Une faible solution permettrait d’augmenter légèrement les chances d’interprétation d’un message pour durer au moins 10 000 ans comme ce fut le cas avec la pierre de Rosette qui a été décryptée grâce au fait qu’elle contenait le même texte dans trois langues différentes, dont le grec qui était accessible aux érudits. Cette redondance du message en plusieurs langues ne garantit cependant rien…
Mises à part la langue, nous avons aussi des symboles pour transmettre un message. Comme ceux des mathématiques par exemple avec notamment les chiffres. Nous en trouvons un peu partout et vraiment pour tout (voire même pour désigner les toilettes !). Certains sont internationaux comme celui cité plus haut spécifique au rayonnement nucléaire. Néanmoins, la compréhension de tous ces symboles nécessite indispensablement des conventions culturelles qui pourraient bien ne plus exister d’ici une petite centaine d’années.
Le problème réside dans le fait que nous ne puissions pas être certains de ce que nous réserve l’avenir en terme de mœurs et de culture. Peut-être que dans un futur éloigné, un crâne et des os croisés seront bien vus, signalant un repère de la tombe d’une personne importante pouvant contenir un trésor.
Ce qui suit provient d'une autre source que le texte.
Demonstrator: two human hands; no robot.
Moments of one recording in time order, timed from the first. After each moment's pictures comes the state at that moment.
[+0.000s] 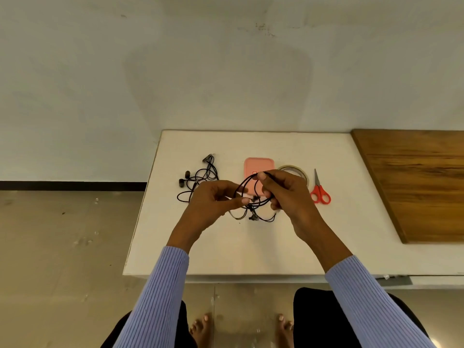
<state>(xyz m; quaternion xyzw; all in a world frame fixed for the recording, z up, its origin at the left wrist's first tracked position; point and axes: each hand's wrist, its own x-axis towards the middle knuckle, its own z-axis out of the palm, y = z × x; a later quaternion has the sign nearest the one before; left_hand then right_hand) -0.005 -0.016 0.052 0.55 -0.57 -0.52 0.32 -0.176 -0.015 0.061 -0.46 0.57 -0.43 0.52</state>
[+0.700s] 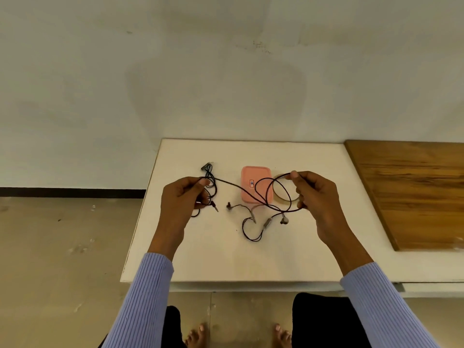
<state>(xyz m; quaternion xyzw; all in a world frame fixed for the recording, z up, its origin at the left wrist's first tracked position) 0.022 -0.020 0.057 0.61 -0.40 -0.49 0.49 -0.215 -0.015 0.076 -0.42 0.65 -0.48 0.42</state>
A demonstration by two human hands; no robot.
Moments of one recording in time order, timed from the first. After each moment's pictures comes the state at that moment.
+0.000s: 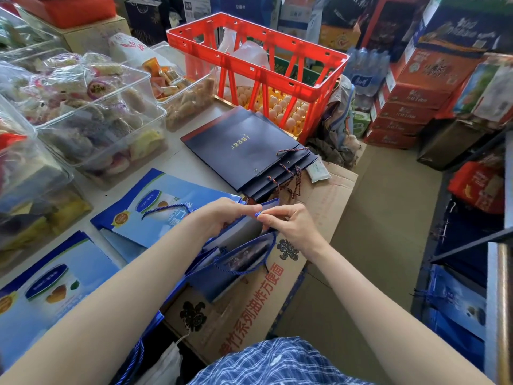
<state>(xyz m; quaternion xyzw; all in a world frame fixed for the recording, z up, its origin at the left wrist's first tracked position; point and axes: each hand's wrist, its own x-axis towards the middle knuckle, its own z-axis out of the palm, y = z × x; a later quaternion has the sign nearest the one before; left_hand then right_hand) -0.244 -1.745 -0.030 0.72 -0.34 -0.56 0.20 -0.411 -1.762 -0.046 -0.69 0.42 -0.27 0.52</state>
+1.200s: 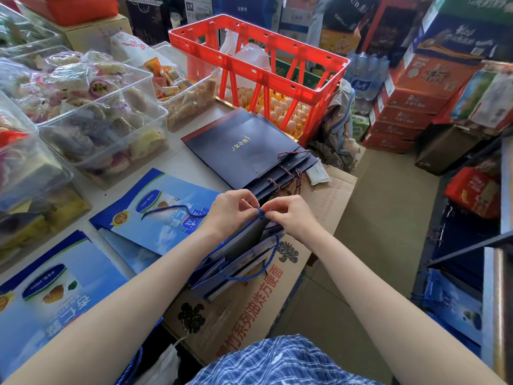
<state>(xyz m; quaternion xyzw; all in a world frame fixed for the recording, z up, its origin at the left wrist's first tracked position) -0.244 -1.739 -0.050 0.67 -0.57 -0.33 0.34 -0.398 -1.784 -0.038 -0.72 0.50 -0.17 0.45</state>
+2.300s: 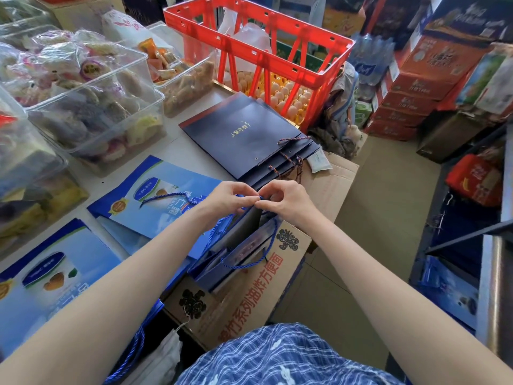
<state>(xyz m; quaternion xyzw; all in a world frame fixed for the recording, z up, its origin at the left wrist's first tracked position) -0.236 -1.742 -0.049 0.63 -0.46 -0.52 0.34 -0.392 -1.788 -0.041 -0.78 0.46 -0.16 0.39</state>
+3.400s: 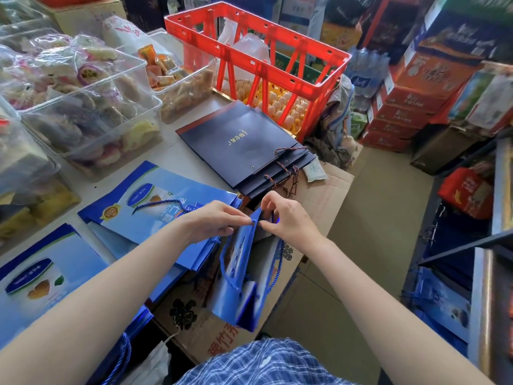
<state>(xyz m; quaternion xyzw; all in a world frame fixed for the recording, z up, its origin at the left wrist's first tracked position) -0.230 -1.738 -0.049 0.63 -0.40 -0.62 0.26 -0.405 -1.782 -0.046 -0.85 0.42 -0.12 0.28</state>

C’est bien ce qui se produit de nos jours avec les tombeaux des pharaons et rois que l’on ne se gène pas de profaner au nom de l’histoire et de la science.
Si l’on essaie d’adopter d’autres moyens pour signaler le danger comme placer des piques acérés à l’endroit du danger cela pourrait encore avoir l’effet inverse et attirer les peuples futurs, car sans doute seront-ils aussi curieux que nous le sommes ?
Une autre idée est celle du sémioticien Thomas Sebeok dans un rapport publié pour le Bureau de l’isolement des déchets nucléaires en 1984. Sachant les risques d’un changement imminent au niveau de la langue et de la culture au bout de 10 000 ans, Sebeok a recommandé que l’avertissement contienne un « méta-message » indiquant que tous les 250 ans, ce signal de danger devrait être ré-encodé selon les stratégies de communication de leur époque. Mais ceci n’empêche pas le doute de planer, car qu’est-ce qui nous certifie que les gens du futur se conformeront à cela ?
Sebeok explique que la meilleure chance de succès de ce plan serait de créer tout un folklore qui sera transmis par des rituels et des légendes. Telle une mythologie supervisée par un « sacerdoce atomique » où un groupe de scientifiques connaissant les réels dangers vont encourager le développement d’un tabou culturel profond et la crainte des conséquences désastreuses de la non-conformité. Ainsi, même si l’origine de ce sacerdoce devait être oubliée et que les légendes et les histoires se transforment en quelque chose d’autre, il y a une chance qu’une superstition et une aura de danger persiste et offre une certaine protection.
Nous pouvons citer l’exemple actuel du plus grand dramaturge anglais dont la malédiction portée à l’épitaphe présente sur son tombeau dissuade quiconque depuis bientôt 400 ans de la profaner : « Mon ami, pour l’amour du Sauveur, abstiens-toi de creuser la poussière déposée sur moi. Béni soit l’homme qui épargnera ces pierres. Et maudit soit celui violant mon ossuaire ».
Ces solutions ne constituent toujours aucune garantie concernant l’interprétation des messages que nous nous efforçons de laisser et nous ne pouvons qu’espérer que l’on trouve enfin les bonnes directives afin d’éviter toute catastrophe dans l’avenir.